Was macht stepanini einzigartig?
Eine Leserin hat mal geschrieben, dass mein Blog für sie eine Oase sei. Dass er Ruhe verströme und stilles Glück, nachdenklich stimme und inspirierend sei.
Wenn dem so wäre, wenn das gelänge, dann wäre das groß.

Praktisch:

Welches Tool nutzt du, um Nachrichten zu filtern, bzw. als erste zu erhalten?
Für mich ist es nicht so wichtig die Erste zu sein. Für die hottest news sind andere zuständig. Ich möchte lieber die Seitenstraßen, die Umwege zeigen, Beiläufiges, andere Perspektiven. Wie ich das finde, kann ich selbst nicht so genau sagen. Mit offenen Augen durchs Leben gehen und nicht gleich dem ersten Link folgen, sondern weitergehen, nach links und rechts schauen. Das geschieht über facebook, twitter, amerikanische Blogs, die ich viel lese, aber auch Magazine, Bücher. Alles.

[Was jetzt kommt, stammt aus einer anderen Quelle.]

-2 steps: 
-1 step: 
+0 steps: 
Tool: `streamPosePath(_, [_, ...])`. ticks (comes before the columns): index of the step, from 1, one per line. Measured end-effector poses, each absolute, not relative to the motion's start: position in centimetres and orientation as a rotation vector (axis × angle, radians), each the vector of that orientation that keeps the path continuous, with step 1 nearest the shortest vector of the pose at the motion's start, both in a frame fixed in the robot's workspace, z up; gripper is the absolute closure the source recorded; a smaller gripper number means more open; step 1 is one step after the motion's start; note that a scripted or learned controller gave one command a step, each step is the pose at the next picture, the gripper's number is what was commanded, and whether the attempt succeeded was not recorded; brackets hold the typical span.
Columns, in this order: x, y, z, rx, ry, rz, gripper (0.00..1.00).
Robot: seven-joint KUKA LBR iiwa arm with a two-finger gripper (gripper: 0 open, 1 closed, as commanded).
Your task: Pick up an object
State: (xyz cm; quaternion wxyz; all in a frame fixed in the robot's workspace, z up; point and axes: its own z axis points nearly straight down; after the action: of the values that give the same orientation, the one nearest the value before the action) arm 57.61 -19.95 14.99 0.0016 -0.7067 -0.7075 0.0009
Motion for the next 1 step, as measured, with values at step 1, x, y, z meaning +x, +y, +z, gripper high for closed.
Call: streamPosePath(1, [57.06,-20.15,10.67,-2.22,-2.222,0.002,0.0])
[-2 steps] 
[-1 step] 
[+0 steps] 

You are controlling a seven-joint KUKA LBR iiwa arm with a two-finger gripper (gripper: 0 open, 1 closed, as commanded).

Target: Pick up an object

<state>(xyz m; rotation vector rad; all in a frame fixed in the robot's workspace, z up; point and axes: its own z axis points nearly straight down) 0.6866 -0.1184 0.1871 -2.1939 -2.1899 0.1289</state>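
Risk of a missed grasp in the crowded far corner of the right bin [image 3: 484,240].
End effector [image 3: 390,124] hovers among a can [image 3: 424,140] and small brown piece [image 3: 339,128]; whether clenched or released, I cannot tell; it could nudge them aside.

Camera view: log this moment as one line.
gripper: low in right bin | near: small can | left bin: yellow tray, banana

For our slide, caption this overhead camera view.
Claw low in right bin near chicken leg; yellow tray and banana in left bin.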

Welches Tool nutzt du, um deine Texte/Redaktion zu organisieren?
Wenn mir eine gute Idee oder ein Satz einfällt, denke ich mir immer, den muss ich mir jetzt merken. Um ihn dann zu vergessen. Und auch doch wieder nicht, weil ich merke, dass ich das Thema dann irgendwie im Kopf habe und mir dazu Artikel oder Links auffallen. Manches Mal gelingt es mir, mir Sachen in Evernote aufzuschreiben. Oder auf irgendwelche Zettel, die ich zufällig in der Handtasche finde, aber wenn ich sie dann brauchen könnte, natürlich wieder nicht.
Wenn ich dann das Gefühl habe, dass es gut ist und die Idee reif, dann schreibe ich gleich ins Blog-Template. Und ehrlich gesagt, korrigiere ich oft erst nachdem es live gegangen ist. Wenn ich dann nochmals darüber lese und Kommafehler entdecke oder Formulierungen, die nicht ganz so geglückt sind, verbessere ich im nachhinein noch, obwohl der Artikel schon online ist.

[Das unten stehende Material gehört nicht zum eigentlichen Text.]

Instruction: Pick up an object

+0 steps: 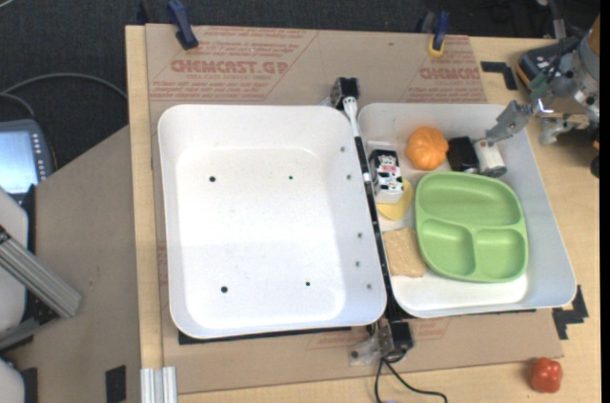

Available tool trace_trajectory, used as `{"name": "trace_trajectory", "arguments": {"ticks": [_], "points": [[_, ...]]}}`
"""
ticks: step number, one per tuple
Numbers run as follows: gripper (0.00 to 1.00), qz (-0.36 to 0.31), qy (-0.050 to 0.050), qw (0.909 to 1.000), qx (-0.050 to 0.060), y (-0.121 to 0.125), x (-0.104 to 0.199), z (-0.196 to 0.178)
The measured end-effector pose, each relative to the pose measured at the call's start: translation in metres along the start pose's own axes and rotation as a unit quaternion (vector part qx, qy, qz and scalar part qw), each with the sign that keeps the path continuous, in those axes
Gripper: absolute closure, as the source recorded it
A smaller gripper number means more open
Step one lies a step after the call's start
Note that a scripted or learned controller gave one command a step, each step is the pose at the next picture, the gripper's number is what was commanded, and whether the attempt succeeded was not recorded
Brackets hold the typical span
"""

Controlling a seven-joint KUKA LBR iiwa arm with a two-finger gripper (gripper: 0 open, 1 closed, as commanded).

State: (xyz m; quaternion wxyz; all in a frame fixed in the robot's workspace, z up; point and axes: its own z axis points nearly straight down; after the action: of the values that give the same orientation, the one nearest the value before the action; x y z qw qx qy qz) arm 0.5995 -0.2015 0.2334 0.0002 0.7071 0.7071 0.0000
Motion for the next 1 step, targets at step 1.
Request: {"name": "trace_trajectory", "arguments": {"ticks": [1], "points": [[0.0, 0.0, -0.006, 0.9999, -0.012, 0.0291, 0.008, 0.1228]]}}
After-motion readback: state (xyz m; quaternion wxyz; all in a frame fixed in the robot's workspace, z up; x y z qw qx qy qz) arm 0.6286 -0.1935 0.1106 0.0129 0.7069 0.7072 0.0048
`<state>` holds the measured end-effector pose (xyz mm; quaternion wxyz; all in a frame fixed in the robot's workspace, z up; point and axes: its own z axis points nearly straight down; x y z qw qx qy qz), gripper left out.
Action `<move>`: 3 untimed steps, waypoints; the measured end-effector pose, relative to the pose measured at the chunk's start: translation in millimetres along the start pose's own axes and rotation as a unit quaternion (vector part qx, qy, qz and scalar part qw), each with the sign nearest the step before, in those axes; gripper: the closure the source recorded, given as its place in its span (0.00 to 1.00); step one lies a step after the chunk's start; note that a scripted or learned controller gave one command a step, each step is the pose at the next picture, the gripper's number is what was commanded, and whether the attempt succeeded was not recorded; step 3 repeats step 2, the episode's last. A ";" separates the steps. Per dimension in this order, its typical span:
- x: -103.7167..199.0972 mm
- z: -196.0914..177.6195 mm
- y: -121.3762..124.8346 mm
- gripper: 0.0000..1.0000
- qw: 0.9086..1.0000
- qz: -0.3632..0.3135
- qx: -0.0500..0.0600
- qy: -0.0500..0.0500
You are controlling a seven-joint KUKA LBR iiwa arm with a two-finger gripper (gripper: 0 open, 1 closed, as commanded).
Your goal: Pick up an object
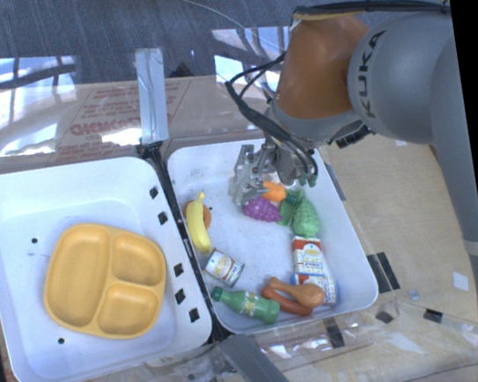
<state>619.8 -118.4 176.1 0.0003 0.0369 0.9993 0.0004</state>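
**Gripper low over the right bin's far end, nothing gripped yet**

Cardboard and clear plastic sheeting lie under two white bins on my bench, with dark carpet beyond. I work from the left: the left bin (1, 266) carries a yellow divided plate (103, 279) near its middle. Across the shared wall, the right bin (353, 240) holds all the candidates. A banana (197, 225) lies along its left wall, a small can (223, 267) just below it, and a green bottle (249, 304) sits at the near edge beside an orange carrot-like piece (292, 293). A sauce bottle (311, 268) lies toward the right wall, with a green vegetable (304, 218) above it and purple grapes (262, 209) beside that.

The gripper (254, 174) hangs at the bin's far end, just above the grapes. I cannot tell how its tips stand, and I see nothing between them.

I judge this the descent-to-grasp step. Next I need to settle on the grapes, close, then lift straight without snagging neighbouring toys.
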 end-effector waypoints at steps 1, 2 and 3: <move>-13.1 -20.0 -43.7 1.00 0.963 -0.270 0.001 -0.001; 28.0 -72.7 26.4 1.00 0.976 -0.216 0.001 -0.003; 28.0 -72.7 26.4 1.00 0.976 -0.216 0.001 -0.003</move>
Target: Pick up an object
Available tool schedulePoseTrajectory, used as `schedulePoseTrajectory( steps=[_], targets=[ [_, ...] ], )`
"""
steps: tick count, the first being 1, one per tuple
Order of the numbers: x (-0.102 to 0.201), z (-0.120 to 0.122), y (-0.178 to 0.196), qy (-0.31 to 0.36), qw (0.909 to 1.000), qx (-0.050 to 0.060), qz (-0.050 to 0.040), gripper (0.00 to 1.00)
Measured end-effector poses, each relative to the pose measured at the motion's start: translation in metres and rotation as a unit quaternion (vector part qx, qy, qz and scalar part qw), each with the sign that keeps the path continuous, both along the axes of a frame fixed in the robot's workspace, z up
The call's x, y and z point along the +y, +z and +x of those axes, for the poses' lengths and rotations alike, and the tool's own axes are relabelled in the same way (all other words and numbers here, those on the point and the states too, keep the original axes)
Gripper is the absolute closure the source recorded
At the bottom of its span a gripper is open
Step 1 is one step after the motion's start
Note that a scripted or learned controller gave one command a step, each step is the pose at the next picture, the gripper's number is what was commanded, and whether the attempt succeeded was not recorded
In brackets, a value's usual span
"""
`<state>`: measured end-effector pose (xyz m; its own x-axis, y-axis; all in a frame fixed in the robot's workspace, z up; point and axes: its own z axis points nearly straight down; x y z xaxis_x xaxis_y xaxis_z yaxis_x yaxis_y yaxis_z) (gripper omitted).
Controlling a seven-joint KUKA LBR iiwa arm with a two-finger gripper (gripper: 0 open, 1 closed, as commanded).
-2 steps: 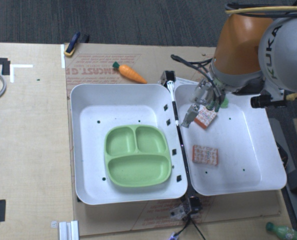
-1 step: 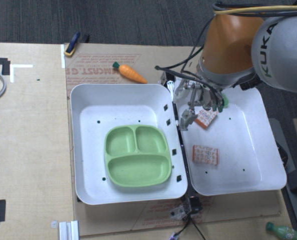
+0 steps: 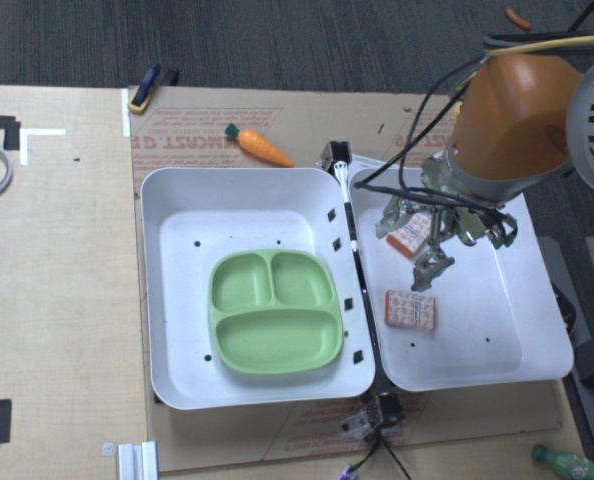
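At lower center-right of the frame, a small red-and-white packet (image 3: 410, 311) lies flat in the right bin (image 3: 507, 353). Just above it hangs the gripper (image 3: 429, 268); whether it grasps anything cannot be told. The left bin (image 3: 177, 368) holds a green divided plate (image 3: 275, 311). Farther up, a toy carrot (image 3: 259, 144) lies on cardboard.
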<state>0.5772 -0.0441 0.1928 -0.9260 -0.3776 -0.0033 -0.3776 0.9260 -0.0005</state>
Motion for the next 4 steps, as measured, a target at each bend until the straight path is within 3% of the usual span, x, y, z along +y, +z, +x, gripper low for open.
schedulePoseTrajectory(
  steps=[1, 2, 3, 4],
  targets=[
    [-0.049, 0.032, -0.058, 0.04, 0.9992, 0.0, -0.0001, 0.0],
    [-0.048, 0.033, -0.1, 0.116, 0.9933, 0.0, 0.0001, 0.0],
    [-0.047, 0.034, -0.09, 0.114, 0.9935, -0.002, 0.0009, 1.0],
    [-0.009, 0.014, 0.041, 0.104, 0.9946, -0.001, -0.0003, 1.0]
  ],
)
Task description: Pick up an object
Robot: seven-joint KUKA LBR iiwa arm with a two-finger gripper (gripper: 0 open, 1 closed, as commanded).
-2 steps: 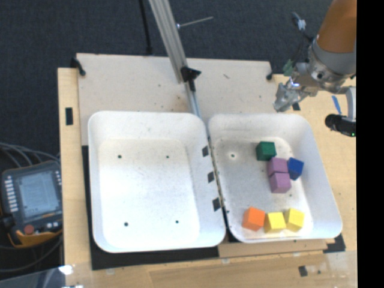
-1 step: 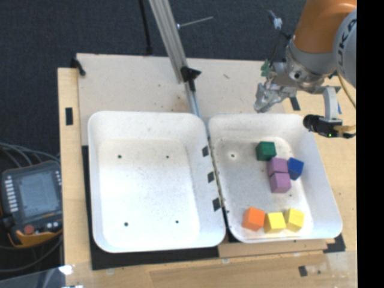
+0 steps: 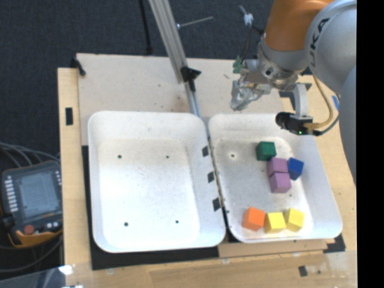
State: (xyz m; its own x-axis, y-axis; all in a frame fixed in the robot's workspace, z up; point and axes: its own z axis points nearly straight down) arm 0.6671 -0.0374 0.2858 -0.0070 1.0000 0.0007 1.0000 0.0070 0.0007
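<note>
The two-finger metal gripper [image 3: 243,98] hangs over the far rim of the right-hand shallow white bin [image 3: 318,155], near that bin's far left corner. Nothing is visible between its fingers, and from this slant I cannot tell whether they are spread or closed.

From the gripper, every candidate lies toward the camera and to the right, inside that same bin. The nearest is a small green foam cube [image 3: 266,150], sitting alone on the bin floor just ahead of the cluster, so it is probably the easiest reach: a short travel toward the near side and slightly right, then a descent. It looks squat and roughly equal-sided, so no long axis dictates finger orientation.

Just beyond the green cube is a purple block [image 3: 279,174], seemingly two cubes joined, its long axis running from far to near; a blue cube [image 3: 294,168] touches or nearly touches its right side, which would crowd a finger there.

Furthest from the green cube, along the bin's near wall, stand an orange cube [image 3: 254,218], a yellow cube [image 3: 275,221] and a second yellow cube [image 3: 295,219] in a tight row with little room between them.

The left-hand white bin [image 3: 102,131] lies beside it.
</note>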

Dein wichtigstes Arbeitsuntensil (außer Computer und Handy)?
Mein Kopf.

Verbreitung:

Wie verbreitest du deine Nachrichten selber?
Ich stelle sie auf facebook ein. Wenn ich es nicht vergesse. Das mache ich, weil mehre gefragt hatten, ob das nicht ginge, weil das über facebook für Leser praktischer sei.
Ab und zu twittere ich.  Aber nicht wirklich regelmäßig. Was daran liegt, dass ich mit Twitter noch nicht so ganz warm geworden bin.
Ansonsten tue ich nichts.
Was wiederum damit zu tun hat, dass ich die Verbreitung nicht forciert habe. Es ist irgendwie mit den Jahren gewachsen.

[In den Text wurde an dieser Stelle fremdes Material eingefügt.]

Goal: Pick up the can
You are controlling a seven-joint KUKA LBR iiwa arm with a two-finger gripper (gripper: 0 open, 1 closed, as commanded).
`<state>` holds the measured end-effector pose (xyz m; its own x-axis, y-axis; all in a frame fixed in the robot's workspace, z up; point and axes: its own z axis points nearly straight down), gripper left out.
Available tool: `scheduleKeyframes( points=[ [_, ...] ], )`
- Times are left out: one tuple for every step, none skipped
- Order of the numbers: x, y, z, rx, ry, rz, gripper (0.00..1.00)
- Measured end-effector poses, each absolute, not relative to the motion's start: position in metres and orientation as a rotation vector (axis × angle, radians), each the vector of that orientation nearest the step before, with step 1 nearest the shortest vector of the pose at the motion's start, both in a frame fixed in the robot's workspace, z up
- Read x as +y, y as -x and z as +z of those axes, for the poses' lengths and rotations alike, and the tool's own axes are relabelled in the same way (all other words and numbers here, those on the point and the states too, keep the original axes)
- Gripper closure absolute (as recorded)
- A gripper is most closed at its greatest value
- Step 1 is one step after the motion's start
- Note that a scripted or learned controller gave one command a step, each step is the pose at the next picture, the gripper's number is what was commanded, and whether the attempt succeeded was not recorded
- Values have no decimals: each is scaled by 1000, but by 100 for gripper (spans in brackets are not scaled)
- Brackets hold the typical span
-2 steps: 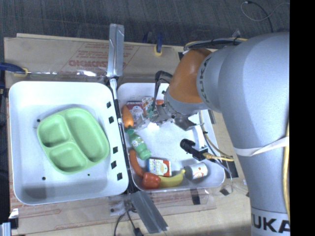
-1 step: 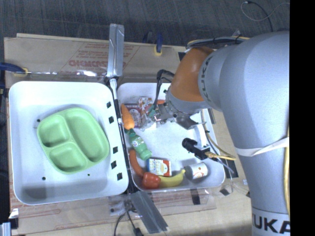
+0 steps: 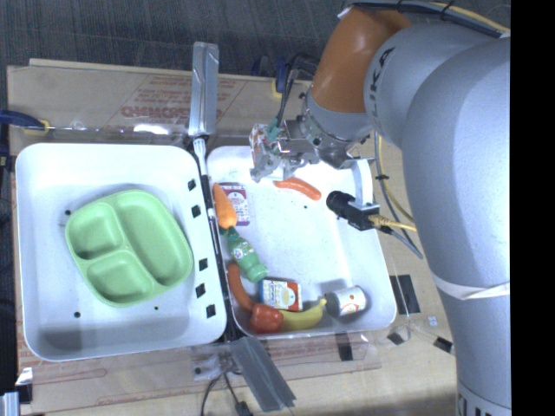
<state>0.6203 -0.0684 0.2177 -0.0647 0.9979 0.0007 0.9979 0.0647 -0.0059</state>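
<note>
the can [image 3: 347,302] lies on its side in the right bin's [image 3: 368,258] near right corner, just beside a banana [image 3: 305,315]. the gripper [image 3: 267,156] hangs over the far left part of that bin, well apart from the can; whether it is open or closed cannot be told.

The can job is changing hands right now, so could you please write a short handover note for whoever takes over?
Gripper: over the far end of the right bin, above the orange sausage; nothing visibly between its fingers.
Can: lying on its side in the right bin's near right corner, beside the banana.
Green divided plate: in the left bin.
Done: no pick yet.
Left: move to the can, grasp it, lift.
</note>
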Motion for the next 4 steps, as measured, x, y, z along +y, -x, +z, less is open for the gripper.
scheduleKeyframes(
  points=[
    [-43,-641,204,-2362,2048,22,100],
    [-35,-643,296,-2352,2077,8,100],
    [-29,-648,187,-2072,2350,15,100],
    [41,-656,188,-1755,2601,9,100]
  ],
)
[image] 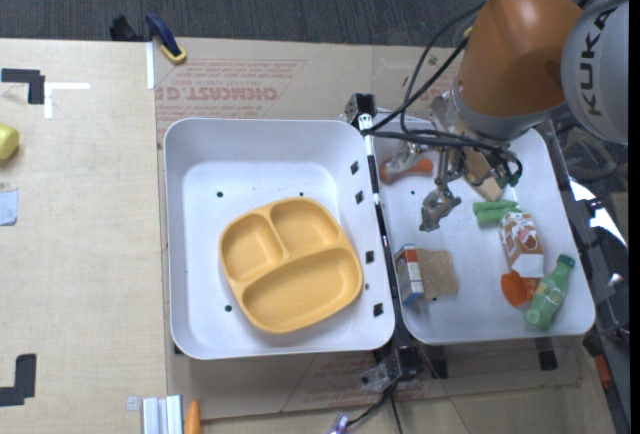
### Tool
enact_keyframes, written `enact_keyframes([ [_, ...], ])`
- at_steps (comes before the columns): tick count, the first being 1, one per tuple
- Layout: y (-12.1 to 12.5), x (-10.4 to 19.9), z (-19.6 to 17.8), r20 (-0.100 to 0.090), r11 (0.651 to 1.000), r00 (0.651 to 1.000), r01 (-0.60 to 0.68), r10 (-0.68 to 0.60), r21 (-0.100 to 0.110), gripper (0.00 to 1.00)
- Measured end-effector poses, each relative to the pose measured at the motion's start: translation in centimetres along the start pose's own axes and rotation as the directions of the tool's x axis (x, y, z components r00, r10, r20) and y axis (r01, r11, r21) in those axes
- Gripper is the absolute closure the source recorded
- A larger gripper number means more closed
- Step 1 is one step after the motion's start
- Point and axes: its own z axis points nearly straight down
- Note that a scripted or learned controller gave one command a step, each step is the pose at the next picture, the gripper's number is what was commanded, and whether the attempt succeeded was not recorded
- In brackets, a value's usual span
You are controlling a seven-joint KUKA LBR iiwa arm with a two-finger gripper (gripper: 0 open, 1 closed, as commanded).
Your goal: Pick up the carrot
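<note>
Where bench (80, 272) bears 2 bins (190, 252), cardboard (240, 87)

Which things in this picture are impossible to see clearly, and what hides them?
- Carrot, camera view: the arm and black cables cover most of it; its full length is hidden.
- Pincer, camera view: too small and dark to tell open from shut.
- Tan block, camera view: partly under the wrist, identity unclear.
- Yellow object, camera view: cut off by the left edge.
</note>
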Motion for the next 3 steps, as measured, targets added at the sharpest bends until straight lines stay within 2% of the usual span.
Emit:
enact_keyframes([
  [1,6.7,4.0,0.0,-0.002,0.962,0.962,0.274,-0.274,-0.002,0.0],
  [2,15.5,1.5,9.7,0.01,0.874,0.874,0.485,-0.485,0.005,0.0],
  [3,15.4,0.8,8.7,0.031,0.876,0.876,0.481,-0.482,0.018,1.0],
])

In welchen Aggregatoren ist stepanini angemeldet?
Blogbox und bloglovin.

Woher kommen die meisten Besucher?
Die meisten kommen direkt. Dann facebook, Ihr, ein wenig pinterest, Twitter und Google.

Zeit und Geld:

Wie viel Zeit investierst du in stepanini?
Ich messe das nicht wirklich, beziehungsweise grenze es nicht ab. Ich lese ein Buch und wenn ich es gut finde, schreibe ich darüber. Meine Kamera habe ich meistens dabei. Wenn ich etwas koche, fotografiere ich es. Das kostet ein wenig mehr Zeit, weil ich den Teller ins richtige Licht stelle und anders drapiere, aber auch nicht so viel. Mir war und ist immer wichtig, dass der Blog eher mein Leben festhält, als dass ich bewusst ein Leben arrangiere, um es im Internet zeigen zu können.
Ich merke aber, dass mit der Zeit und den Leserzahlen auch ein Druck wächst. Wenn ich länger nichts schreibe, kommen Mails mit Fragen. Da herrscht eine gewisse Erwartungshaltung, von der ich mich aber frei machen möchte, sonst würde sie mich hemmen. Es fühlt sich besser und sicherer an, wenn ich so tue, als ob das außer meiner Mutter und meinen Freunden keiner liest.

Banner? Advertorials? Spenden? Wie verdienst du Geld?
Ich nutze Affiliate-Links. Wenn ich also Bücher vorstelle oder Kleider, erhalte ich bei Kauf einen gewissen Prozentsatz.

Rentiert sich dein Blog?
Nein. Leben könnte ich davon nicht. Gerade wenn man die Kosten für Hosting und die Zeit gegenrechnet.
Missen möchte ich ihn aber auch nicht mehr. Mir tut die Routine gut, zum Schreiben gezwungen zu werden, das Festhalten und Formulieren der eigenen Gedanken ist auch für mich auch immer ein Reflektieren, ich habe tolle Kontakte darüber erhalten und auch beruflich haben sich dadurch, obwohl ich eigentlich in einem ganz anderen Bereich arbeite, ein paar Perspektiven ergeben.
Finanziell rentieren also nicht. Aber es lohnt sich allemal.